» **Task requirements**: Report the count of lines in the listing below that include the string "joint", with no other text.

::: Extracted records :::

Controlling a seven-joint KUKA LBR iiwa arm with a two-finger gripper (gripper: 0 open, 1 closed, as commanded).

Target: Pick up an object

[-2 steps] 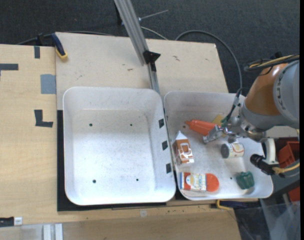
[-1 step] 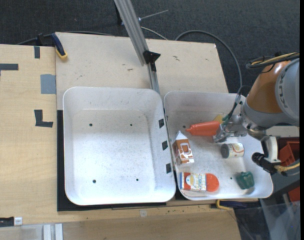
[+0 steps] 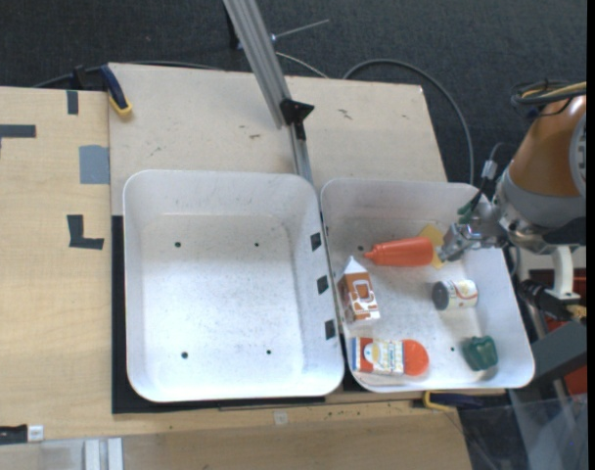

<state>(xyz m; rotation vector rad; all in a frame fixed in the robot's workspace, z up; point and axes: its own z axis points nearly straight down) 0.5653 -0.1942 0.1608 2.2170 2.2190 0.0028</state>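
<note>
Near edge of right-hand shallow white bin (image 3: 427,199): flat red-and-white packet with an orange round end (image 3: 390,357) lies along the front wall; print too small to read. Dark green blocky object (image 3: 479,352) in the front right corner, shape hard to make out.

Mid bin: small brown-and-white printed carton (image 3: 358,298) close to the left wall, tilted, label not legible. To its right a small white cylinder with a dark grey cap (image 3: 455,294) on its side, apart from the carton.

Further back: orange carrot-shaped plastic toy (image 3: 400,253) lies across the bin, pointed end left. A small yellow piece (image 3: 432,234) sits just behind its blunt end, partly hidden by it.

Gripper (image 3: 458,240) is low over the bin just beside the carrot toy's right end. Fingers blurred and dark; cannot tell how far apart, nor whether anything is between them. Grey arm with orange band (image 3: 547,155) is cut off at the right.

Left-hand shallow white bin (image 3: 219,282) speckled, four dark dots on its floor.

Far side: beige counter (image 3: 180,125), and a slanted grey metal rail (image 3: 263,57) running out of the top.
</note>
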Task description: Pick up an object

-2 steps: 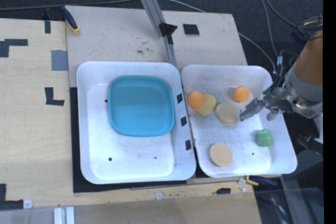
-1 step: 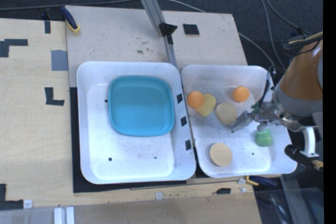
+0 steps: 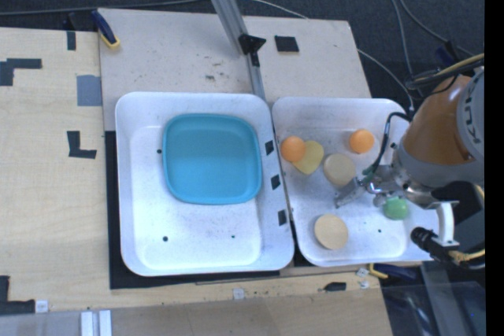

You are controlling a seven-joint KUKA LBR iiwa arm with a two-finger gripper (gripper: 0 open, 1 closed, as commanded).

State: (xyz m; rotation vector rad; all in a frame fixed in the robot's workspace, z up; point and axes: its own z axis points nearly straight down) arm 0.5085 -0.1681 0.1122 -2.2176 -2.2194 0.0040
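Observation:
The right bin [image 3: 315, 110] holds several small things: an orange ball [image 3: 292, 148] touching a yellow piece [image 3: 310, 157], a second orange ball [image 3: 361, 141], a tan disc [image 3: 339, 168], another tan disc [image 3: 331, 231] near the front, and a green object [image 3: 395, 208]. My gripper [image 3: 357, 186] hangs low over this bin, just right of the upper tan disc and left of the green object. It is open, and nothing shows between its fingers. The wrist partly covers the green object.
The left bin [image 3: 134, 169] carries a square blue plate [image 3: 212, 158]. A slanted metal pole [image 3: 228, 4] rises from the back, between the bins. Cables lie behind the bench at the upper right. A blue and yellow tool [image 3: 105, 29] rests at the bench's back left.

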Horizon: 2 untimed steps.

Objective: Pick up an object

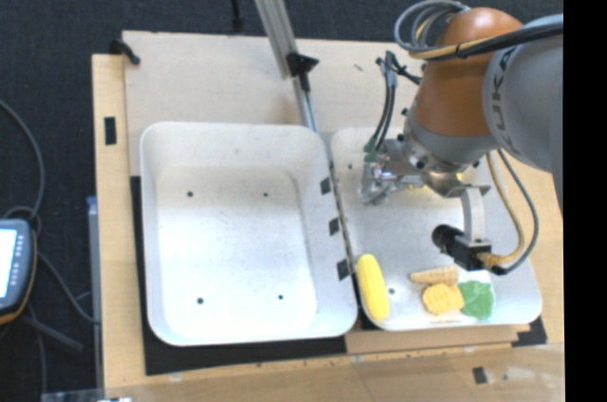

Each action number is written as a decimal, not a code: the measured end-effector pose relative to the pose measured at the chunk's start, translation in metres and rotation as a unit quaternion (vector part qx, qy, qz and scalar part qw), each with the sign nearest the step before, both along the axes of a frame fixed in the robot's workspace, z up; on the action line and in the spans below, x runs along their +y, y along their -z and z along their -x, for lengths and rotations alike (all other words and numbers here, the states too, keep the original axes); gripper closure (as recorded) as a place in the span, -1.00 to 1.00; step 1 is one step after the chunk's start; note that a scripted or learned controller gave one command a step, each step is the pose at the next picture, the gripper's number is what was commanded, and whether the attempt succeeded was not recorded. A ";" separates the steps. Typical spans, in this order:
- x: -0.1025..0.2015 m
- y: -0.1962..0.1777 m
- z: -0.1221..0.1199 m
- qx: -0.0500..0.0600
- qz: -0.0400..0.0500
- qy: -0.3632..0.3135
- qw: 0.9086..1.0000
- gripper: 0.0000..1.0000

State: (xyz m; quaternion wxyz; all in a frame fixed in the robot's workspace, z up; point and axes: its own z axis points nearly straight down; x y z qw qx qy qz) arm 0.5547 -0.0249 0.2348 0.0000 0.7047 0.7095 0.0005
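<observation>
Lower right of the frame: in the right bin (517,310), a yellow corn cob (373,286) lies against the left wall; a tan biscuit (434,276), a round yellow waffle (442,299) and a green leaf (478,299) cluster near the front rim. Centre left: the left bin (237,229). Mid right, farther back: the gripper (379,182) hangs over the right bin's upper part, well apart from the objects; jaw state cannot be told. Above it, the arm's orange band (460,87).

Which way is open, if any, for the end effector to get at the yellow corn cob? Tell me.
Probably yes, from above: the yellow corn cob lies uncovered in the right bin, against its left wall, apart from the other pieces. That wall may crowd the end effector.
</observation>
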 end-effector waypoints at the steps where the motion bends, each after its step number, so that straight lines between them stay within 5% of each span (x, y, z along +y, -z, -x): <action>1: 0.047 -0.011 0.001 -0.001 -0.001 0.000 1.000 1.00; 2: 0.098 -0.002 0.013 0.000 0.000 0.000 1.000 1.00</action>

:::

» **Written solution**: 2